Merck also cites its cardiovascular expertise, given that it has rights to Bayer’s PAH drug Adempas and sells Verquvo for heart failure. It also has MK-5475m, an inhaled sCG stimulator (Verquvo’s mechanism), in phase 2/3 for PAH, and one risk is that some of these could cause antitrust issues.

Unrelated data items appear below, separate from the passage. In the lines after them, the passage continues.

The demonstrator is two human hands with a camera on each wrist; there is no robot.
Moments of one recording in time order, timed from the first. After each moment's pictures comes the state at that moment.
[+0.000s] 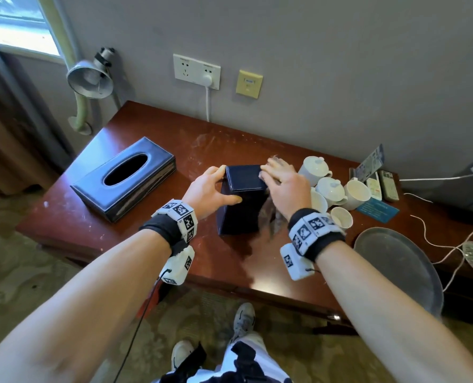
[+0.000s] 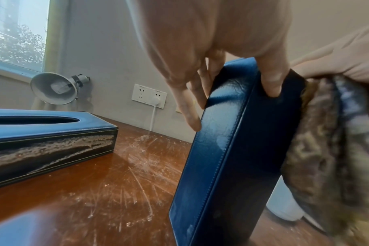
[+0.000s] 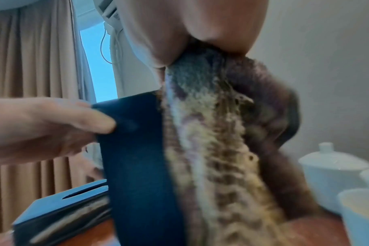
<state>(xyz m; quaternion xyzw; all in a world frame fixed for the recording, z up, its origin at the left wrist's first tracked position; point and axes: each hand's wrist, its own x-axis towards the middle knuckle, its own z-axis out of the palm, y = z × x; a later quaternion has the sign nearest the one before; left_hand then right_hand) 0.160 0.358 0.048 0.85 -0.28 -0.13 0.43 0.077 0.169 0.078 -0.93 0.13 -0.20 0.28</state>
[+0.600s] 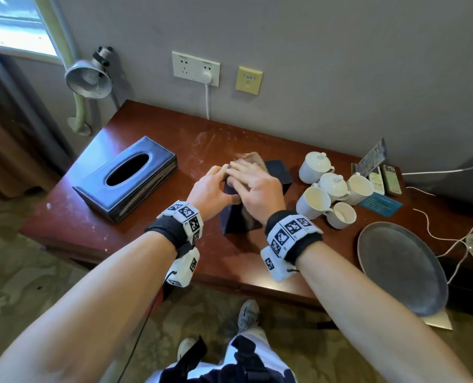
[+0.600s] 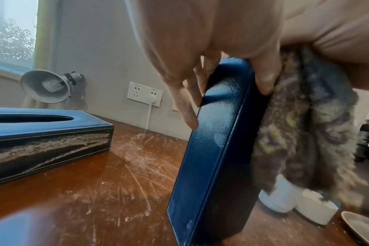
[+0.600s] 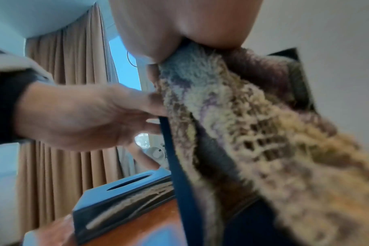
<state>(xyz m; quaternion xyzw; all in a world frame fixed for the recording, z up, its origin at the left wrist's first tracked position) 0.153 0.357 0.047 0.85 -0.27 -0.13 0.43 0.085 0.223 0.068 -0.94 0.00 -0.22 0.26</state>
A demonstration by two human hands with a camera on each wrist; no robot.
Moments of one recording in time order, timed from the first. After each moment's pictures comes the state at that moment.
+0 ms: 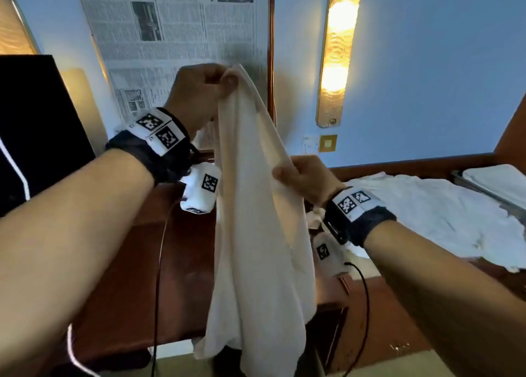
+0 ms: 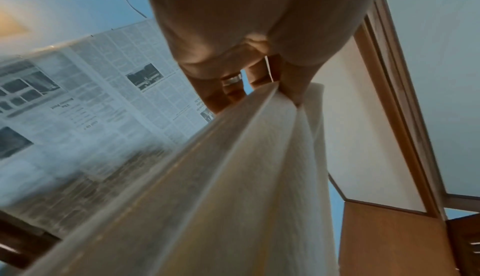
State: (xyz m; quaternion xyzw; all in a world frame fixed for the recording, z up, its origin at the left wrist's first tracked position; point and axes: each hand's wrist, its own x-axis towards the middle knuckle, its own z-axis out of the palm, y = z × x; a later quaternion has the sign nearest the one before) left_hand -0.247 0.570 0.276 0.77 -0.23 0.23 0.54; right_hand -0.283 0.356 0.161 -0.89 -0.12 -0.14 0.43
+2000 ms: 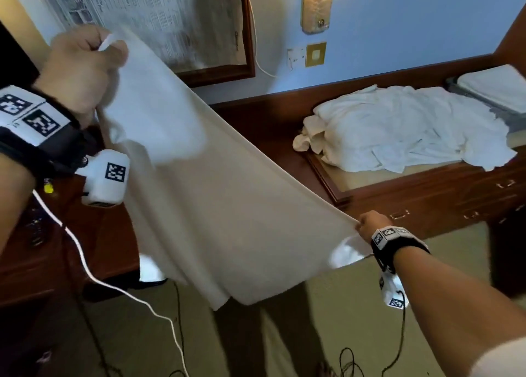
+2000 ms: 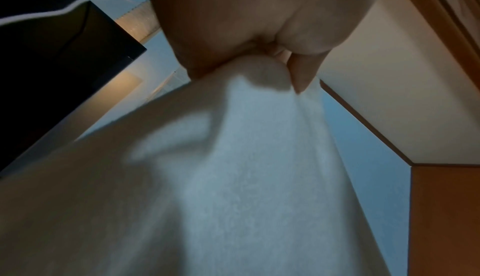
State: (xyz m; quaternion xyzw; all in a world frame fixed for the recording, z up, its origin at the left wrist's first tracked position) left_hand -0.267 0.662 0.181 0.81 -0.14 0.22 0.52; right_hand -0.396 0.209 -0.132 -0.94 0.26 0.16 0.17
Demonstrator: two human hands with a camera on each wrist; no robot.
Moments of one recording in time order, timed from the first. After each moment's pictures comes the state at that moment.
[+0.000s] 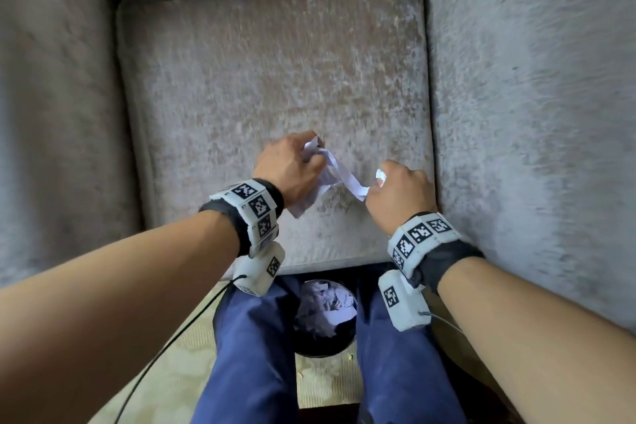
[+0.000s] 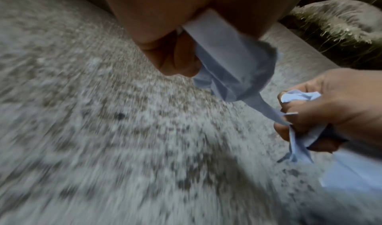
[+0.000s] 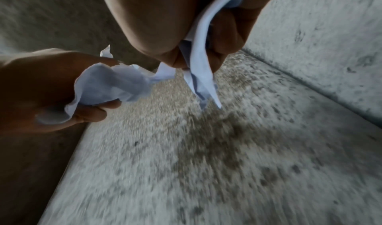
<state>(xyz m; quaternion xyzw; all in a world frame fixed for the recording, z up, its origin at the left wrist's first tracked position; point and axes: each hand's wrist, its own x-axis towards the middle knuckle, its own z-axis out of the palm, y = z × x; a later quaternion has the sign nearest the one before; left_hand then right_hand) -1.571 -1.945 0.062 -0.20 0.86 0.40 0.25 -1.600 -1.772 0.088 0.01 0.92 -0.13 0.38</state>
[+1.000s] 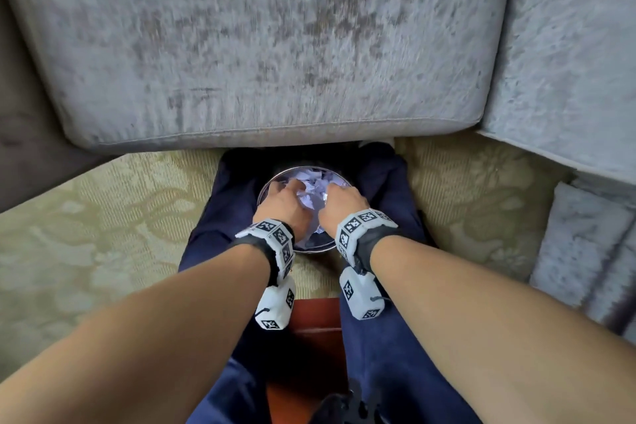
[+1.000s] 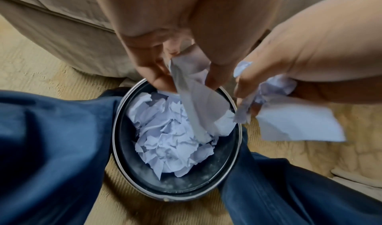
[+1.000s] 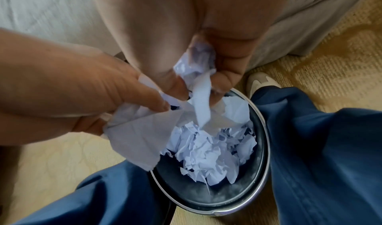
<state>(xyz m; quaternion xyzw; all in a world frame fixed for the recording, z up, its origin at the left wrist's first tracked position) -1.284 -1.812 -0.077 -0.34 0.71 0.29 0.54 -1.342 -1.709 -0.072 -0.05 0.77 -0.02 0.64</state>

Overall, Acceleron is the latest example of Merck putting to use the cash its Keytruda blockbuster is throwing off, following the acquisitions of Pandion, Peloton and Velosbio. The group told analysts today that Acceleron would provide growth when Keytruda loses patent exclusivity later this decade, though low-cost competition could come even earlier.
While Bristol did not pay up for Acceleron, the prospect of two blockbuster drugs sold by Merck with Bristol getting a royalty, or vice versa, does not seem too bad for either company.